Review: Spare Keys
- Focusing on youth, the future and social classes, Jeanne Aslan and Paul Saintillan’s subtly simple and charming debut feature sees Céleste Brunnquell shine
"I feel like I’m in the right place at the right time". One comes from a working-class neighbourhood, the other is the son of a middle-class family. Their paths cross in a very unexpected fashion. What will come of this encounter? Love? New prospects? Such is the premise of Spare Keys [+see also:
film profile], the ingenious debut feature film by French duo Jeanne Aslan and Paul Saintillan which was discovered in the 70th San Sebastián Film Festival’s New Directors competition.
Pretty Fifi (Céleste Brunnquell, who is confirming her potential after The Dazzled [+see also:
film profile] and the first season of En Thérapie) is 15 years old. Her cultural background? She comes from a large family (composed of seven children ranging from a twenty-year-old to a baby, her mother and a step-dad) who live like "gypsies" in financial difficulty (unpaid bills, benefits claimed by one person to support the others, petty theft, etc.) and in the tumultuous, affectionate yet harsh (beer-soaked) and very noisy setting of a tower block apartment on the outskirts of Nancy in eastern France. It’s summertime, school is out, and Fifi is cutting through the town on her bike when a chance meeting (she bumps into an old classmate at the baker’s: the dentist’s daughter, who’s about to go on holiday with her parents) and an impulse (she steals her house keys) sends her hurtling towards a totally unexpected encounter. In fact, Fifi moves into the family’s beautiful, deserted villa for the weekend, but Stéphane, (Quentin Dolmaire), the 23-year-old son of the family studying at a business school in Paris, turns up unannounced the following day. Kind, tongue-in-cheek and self-deprecating, he’s going through a phase of existential doubt ("you’re disappointed that some of your friends have changed, but you don’t feel any better about the ones who haven’t") and forgives Fifi’s intrusion, even going so far as to offer to help find her a summer job from home, putting brochures in envelopes. Thus, our two protagonists get to know each other, probing the social divide which separates their two worlds, examining themselves and forging a bond…

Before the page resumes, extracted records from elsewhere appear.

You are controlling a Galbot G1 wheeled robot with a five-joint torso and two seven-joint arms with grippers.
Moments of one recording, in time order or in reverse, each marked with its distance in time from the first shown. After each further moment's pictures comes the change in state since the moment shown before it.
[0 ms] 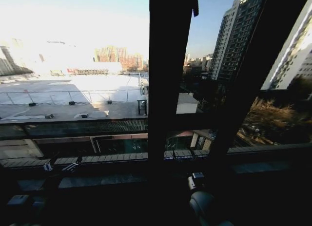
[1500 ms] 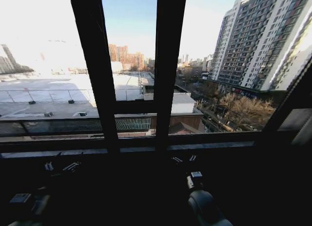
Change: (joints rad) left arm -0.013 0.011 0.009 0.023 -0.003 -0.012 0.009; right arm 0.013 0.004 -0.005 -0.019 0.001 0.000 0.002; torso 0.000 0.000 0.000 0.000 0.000
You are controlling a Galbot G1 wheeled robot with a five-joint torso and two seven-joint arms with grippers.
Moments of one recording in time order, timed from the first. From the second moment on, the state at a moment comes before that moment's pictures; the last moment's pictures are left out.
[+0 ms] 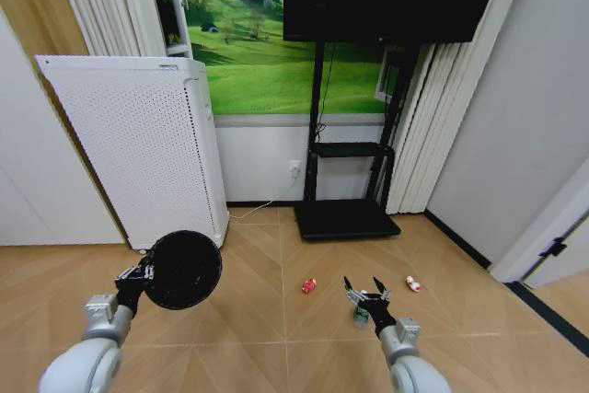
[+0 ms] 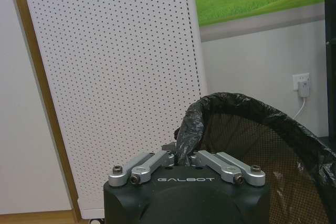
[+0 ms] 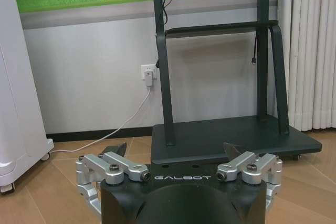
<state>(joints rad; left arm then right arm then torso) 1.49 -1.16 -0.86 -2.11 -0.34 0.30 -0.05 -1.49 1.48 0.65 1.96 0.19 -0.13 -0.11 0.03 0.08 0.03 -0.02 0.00</state>
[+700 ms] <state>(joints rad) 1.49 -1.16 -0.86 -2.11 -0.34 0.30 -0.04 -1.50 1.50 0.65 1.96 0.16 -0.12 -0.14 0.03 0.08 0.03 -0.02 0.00</state>
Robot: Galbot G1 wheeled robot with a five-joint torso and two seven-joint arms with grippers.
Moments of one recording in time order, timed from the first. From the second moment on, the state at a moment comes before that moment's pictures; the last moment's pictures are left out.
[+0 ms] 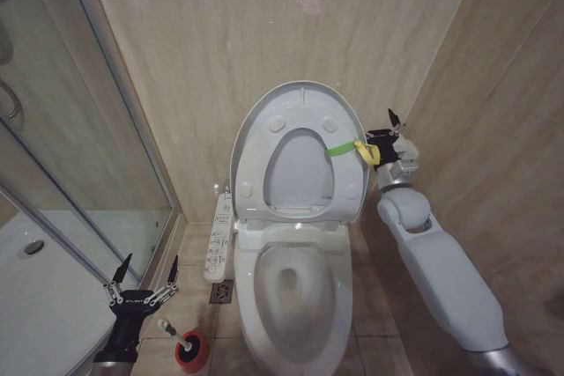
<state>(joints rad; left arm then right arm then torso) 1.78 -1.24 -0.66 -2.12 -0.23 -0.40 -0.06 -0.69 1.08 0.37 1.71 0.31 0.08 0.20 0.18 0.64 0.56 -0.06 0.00</state>
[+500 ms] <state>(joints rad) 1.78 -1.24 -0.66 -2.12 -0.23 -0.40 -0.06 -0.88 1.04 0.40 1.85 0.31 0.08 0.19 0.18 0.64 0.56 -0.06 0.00</state>
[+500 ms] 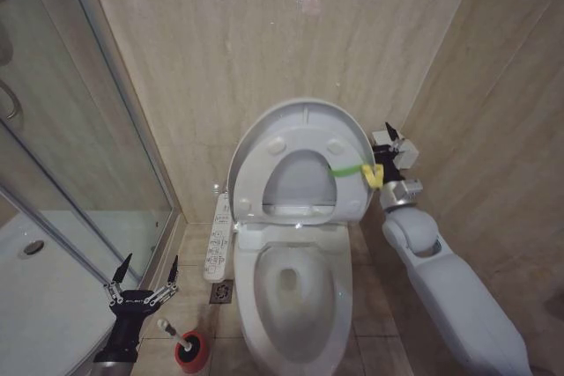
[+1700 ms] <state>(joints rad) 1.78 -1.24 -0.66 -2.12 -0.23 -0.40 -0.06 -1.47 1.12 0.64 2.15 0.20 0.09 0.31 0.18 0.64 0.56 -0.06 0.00</state>
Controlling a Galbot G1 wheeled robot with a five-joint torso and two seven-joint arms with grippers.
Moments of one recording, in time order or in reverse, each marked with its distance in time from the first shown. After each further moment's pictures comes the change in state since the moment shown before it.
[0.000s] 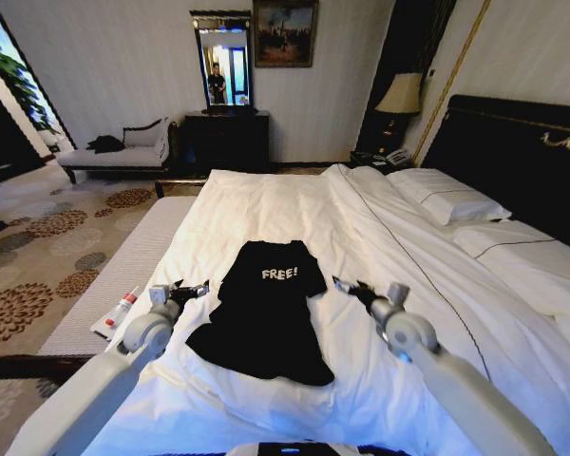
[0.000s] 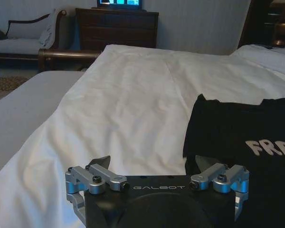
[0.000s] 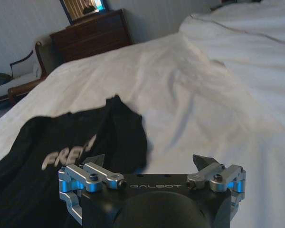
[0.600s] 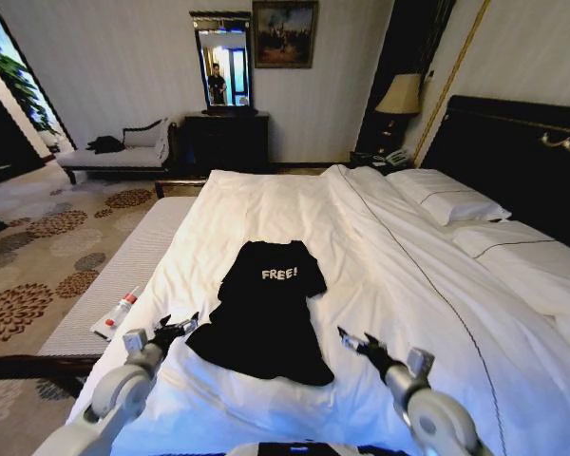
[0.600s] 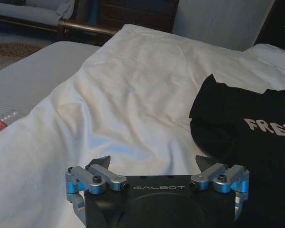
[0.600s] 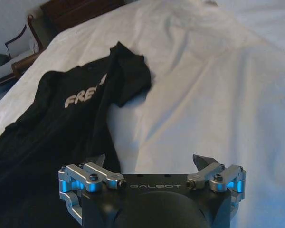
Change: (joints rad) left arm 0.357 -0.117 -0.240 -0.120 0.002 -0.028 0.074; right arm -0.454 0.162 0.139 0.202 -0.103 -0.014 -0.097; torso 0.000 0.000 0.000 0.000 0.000
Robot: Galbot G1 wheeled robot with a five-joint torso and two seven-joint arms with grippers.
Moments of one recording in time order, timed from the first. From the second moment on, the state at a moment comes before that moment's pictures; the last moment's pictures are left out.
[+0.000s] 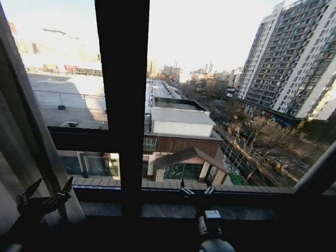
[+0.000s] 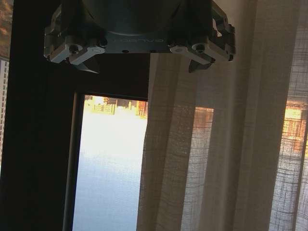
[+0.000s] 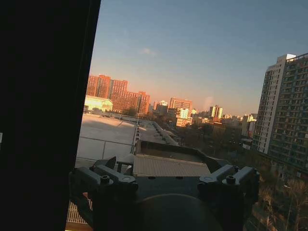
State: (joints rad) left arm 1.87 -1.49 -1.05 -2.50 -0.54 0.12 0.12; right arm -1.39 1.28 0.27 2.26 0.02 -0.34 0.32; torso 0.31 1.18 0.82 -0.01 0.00
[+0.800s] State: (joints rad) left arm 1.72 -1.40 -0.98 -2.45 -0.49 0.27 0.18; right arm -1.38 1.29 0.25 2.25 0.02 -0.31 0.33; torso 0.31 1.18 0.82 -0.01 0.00
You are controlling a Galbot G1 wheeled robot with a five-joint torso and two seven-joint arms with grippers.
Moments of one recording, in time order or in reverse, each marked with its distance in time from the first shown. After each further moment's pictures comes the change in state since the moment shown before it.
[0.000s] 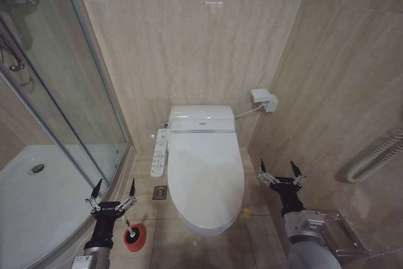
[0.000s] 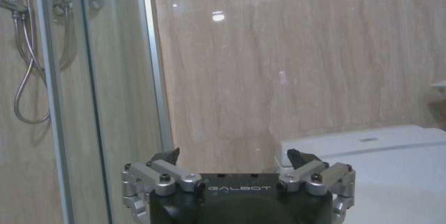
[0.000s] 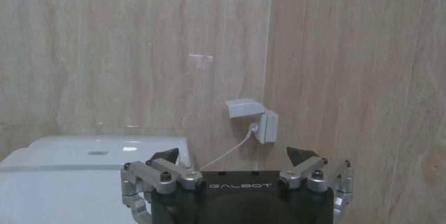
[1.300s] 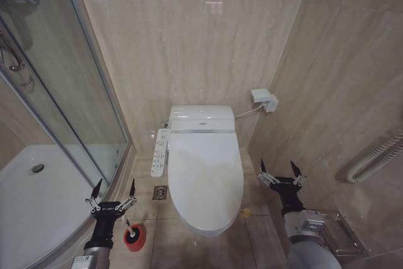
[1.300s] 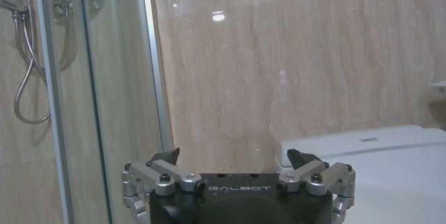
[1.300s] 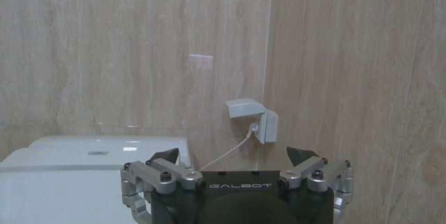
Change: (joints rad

Built around a brilliant screenplay (penned by the two filmmakers in collaboration with Agnès Feuvre), Spare Keys spins its web methodically, revealing great intricacy behind its straightforward façade. The chemistry enjoyed by the young acting duo works perfectly and the social viewpoint put forward by the film is never unequivocal, despite its reliance on archetypes. The result is a charming movie, stressing that ideas of not needing anyone or of trajectories being marked out ahead of time and change not being possible, are never set in stone, whilst also making clear that not all dreams are likely to come true. These nuances are very cleverly incorporated over the course of the story, convincing us that Jeanne Aslan and Paul Saintillan are authors we should watch very closely.